Suppose you have input.json
with following format:
[
{
"img_path": "/path/to/image1.jpg",
"caption" : ["caption1", "caption2", ...]
},
...
]
We provide an overview of this pipeline in plain words given the input json:
- the pipeline will choose the best caption for each image using CLIP.
- the pipeline will use flair to extract all nouns from the selected caption.
- the pipeline will use Grounded-Segment-Anything to segment the image based on the extracted noun words, and generate token-level correspondence in a json file.
cd preprocess_data
git clone https://github.com/IDEA-Research/Grounded-Segment-Anything
conda create -n preprocess_data python=3.8.18
conda activate preprocess_data
pip install torch==2.1.0 torchvision==0.16.0 torchaudio==2.1.0 --index-url https://download.pytorch.org/whl/cu118
Then following the instructions in Grounded-Segment-Anything repo to install the dependencies
After that, install CLIP and flair
pip install git+https://github.com/openai/CLIP.git
pip install flair
cp -r Grounded-Segment-Anything/segment_anything .
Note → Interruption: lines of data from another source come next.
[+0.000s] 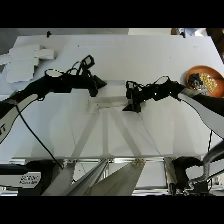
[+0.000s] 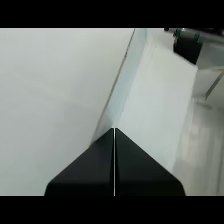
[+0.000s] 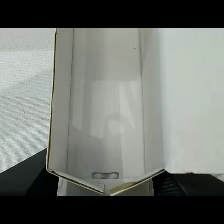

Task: Fold the box and place the chain.

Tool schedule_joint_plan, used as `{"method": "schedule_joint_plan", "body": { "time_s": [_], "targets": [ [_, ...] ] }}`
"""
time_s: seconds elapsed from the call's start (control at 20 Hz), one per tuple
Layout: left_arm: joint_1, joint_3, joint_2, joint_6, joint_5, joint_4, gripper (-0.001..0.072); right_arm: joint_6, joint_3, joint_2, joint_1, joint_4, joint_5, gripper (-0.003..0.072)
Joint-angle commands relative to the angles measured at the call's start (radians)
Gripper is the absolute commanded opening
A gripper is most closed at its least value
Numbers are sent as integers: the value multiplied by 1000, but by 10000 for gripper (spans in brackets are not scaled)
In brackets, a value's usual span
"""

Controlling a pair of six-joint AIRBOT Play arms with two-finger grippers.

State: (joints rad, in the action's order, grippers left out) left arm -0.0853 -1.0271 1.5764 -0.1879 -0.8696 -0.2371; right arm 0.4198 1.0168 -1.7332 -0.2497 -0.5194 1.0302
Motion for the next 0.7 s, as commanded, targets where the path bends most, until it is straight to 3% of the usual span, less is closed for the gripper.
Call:
{"method": "schedule_joint_plan", "body": {
  "time_s": [0.0,0.25,0.5,0.55,0.65],
  "targets": [
    [47,0,-66,-33,-111,49,13,0,1,0,0,1,-1,495],
    [172,0,-129,-32,-450,-18,7,0,1,0,0,1,-1,495],
    [190,0,-136,103,-491,-458,17,0,1,0,0,1,-1,495],
    [186,1,-136,138,-489,-511,67,0,1,0,0,1,-1,495],
    [176,2,-140,183,-483,-539,329,0,1,0,0,1,-1,495]
  ]
}}
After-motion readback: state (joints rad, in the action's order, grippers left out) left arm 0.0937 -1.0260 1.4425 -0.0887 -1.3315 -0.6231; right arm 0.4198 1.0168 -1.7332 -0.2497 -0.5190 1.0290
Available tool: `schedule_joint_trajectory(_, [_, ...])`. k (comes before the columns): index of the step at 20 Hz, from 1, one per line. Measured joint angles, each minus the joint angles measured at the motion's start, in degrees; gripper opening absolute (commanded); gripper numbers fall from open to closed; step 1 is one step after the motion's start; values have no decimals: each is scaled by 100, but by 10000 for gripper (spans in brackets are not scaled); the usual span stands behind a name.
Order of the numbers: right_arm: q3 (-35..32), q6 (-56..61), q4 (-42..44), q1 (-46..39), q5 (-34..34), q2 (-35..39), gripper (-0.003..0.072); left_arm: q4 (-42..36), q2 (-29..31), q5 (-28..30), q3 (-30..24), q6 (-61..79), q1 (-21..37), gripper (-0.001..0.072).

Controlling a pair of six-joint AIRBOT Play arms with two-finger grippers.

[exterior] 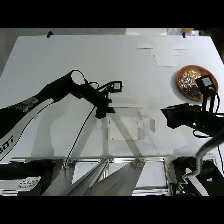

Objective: Fold the box and place the chain.

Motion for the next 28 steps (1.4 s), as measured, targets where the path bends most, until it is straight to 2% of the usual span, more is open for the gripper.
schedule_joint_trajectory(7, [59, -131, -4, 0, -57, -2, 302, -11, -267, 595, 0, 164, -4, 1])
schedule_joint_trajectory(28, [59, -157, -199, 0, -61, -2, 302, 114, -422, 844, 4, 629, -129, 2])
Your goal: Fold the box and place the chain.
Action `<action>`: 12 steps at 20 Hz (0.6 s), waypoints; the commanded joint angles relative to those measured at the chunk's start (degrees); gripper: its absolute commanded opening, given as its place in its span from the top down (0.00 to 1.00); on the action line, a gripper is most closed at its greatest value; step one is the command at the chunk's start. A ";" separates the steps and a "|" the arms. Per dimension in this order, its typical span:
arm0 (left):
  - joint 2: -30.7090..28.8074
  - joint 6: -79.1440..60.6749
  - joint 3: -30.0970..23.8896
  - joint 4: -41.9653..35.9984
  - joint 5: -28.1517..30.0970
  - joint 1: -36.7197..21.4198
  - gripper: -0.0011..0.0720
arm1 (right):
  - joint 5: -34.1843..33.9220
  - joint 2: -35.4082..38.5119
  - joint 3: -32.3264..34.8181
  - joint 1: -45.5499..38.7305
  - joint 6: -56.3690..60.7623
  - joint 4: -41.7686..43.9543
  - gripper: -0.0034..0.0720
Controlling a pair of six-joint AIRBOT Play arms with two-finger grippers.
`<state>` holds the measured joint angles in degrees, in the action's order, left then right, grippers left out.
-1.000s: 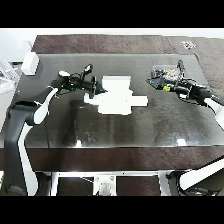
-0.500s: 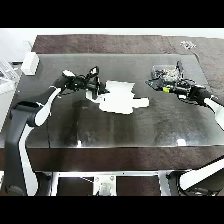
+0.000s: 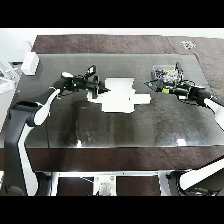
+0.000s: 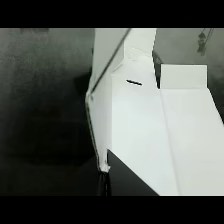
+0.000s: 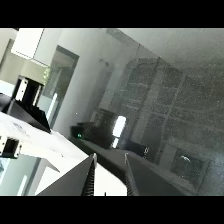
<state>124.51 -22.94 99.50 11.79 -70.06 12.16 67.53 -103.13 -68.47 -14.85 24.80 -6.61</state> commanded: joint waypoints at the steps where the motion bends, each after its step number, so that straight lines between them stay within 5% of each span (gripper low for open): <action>1: -0.04 -2.36 -2.03 -0.59 1.62 -0.09 0.96 | 0.00 -0.02 0.02 0.04 0.00 -0.02 0.66; 12: -0.09 -4.57 -2.56 0.44 3.43 -0.07 0.96 | 0.00 -0.02 0.02 0.04 -0.02 -0.02 0.66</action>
<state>124.38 -26.98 97.06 11.75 -66.94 12.10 67.53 -103.11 -68.47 -14.85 24.77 -6.66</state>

cp -r Grounded-Segment-Anything/GroundingDINO .
cd model_ckpt
# download the pretrained groundingdino-swin-tiny model
wget https://github.com/IDEA-Research/GroundingDINO/releases/download/v0.1.0-alpha/groundingdino_swint_ogc.pth
Then, download sam_hq_vit_h.pth
from here
You should have the following files in the model_ckpt folder
model_ckpt/
groundingdino_swint_ogc.pth
sam_hq_vit_h.pth
See run_pipeline.sh
for an example of how to run the pipeline
You should change the following variables in run_pipeline.sh
to your own path
INPUT_JSON_PATH=/path/to/input_json.json
OUTPUT_JSON_PATH=/path/to/output_json.json
OUTPUT_DIR=/path/to/segmentation_output_dir
Then, run the pipeline
bash run_pipeline.sh
You will get the segmentation maps in OUTPUT_DIR
and the output json in OUTPUT_JSON_PATH
The segmentation maps will have the following format
OUTPUT_DIR/
seg/
image1/
mask_image1_noun1.png
mask_image1_noun2.png
...
image2/
mask_image2_noun1.png
mask_image2_noun2.png
...
...
Due to typos in image captions (be careful as this is very common), there may have some words that can not be processed correctly by tokenizer.
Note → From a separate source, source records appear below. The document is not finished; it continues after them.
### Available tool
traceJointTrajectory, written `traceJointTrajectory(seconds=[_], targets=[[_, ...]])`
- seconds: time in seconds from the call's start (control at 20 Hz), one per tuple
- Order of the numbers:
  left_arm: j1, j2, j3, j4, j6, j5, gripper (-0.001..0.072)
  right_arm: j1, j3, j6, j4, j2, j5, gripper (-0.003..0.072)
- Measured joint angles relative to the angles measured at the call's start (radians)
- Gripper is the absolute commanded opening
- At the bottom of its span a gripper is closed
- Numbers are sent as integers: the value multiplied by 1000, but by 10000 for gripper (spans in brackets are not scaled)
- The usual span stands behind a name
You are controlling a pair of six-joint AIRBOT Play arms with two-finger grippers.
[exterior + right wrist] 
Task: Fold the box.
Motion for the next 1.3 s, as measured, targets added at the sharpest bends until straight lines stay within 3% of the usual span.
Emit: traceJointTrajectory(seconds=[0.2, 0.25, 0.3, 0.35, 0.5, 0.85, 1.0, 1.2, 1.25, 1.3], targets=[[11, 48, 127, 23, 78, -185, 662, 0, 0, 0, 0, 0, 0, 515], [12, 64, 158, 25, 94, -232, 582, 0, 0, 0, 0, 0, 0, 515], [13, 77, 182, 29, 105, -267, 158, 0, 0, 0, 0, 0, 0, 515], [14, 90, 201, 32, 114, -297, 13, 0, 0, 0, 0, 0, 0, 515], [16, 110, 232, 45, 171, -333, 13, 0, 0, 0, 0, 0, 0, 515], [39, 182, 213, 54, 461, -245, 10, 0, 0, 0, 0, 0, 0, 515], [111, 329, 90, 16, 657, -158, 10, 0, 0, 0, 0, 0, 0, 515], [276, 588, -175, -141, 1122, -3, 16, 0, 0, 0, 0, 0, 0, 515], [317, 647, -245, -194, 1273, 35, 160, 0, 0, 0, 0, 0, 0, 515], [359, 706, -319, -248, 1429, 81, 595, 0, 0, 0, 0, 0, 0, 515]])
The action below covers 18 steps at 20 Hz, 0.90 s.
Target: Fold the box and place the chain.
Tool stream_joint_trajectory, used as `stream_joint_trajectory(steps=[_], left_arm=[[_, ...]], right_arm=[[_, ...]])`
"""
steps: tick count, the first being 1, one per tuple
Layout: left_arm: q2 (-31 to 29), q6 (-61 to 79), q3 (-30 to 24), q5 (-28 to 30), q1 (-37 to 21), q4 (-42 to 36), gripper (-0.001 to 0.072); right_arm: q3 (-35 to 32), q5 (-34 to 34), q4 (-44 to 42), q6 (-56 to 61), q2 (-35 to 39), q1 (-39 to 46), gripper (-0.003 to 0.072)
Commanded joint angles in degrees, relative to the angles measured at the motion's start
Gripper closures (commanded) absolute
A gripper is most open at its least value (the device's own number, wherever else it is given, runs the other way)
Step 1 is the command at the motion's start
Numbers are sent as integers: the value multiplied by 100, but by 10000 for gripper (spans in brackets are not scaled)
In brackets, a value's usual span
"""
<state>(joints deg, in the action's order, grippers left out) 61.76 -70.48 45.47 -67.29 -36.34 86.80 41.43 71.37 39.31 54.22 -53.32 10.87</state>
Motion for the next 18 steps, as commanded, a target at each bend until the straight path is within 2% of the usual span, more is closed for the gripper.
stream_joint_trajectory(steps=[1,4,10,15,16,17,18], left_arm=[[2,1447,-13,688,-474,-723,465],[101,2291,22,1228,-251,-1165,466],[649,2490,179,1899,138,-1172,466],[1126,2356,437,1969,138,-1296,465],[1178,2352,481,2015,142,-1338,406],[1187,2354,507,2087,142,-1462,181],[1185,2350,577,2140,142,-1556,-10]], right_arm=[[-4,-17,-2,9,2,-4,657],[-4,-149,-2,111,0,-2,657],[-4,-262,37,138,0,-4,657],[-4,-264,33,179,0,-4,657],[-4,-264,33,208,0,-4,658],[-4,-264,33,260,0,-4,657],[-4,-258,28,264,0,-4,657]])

We highly recommand to dry run your training pipeline first to check if there are any data issues or you may want to implement a fault tolerant training pipeline. If you decide to manually fix the typos from your custom captions, we provide a sample script below:
You should change the following variable in tokenizer_check.sh
INPUT_JOSN_PATH=/path/to/output.json
Then, run the tokenizer check
bash tokenizer_check.sh
And manually fix all typo. Then you can use the processed data as your training data.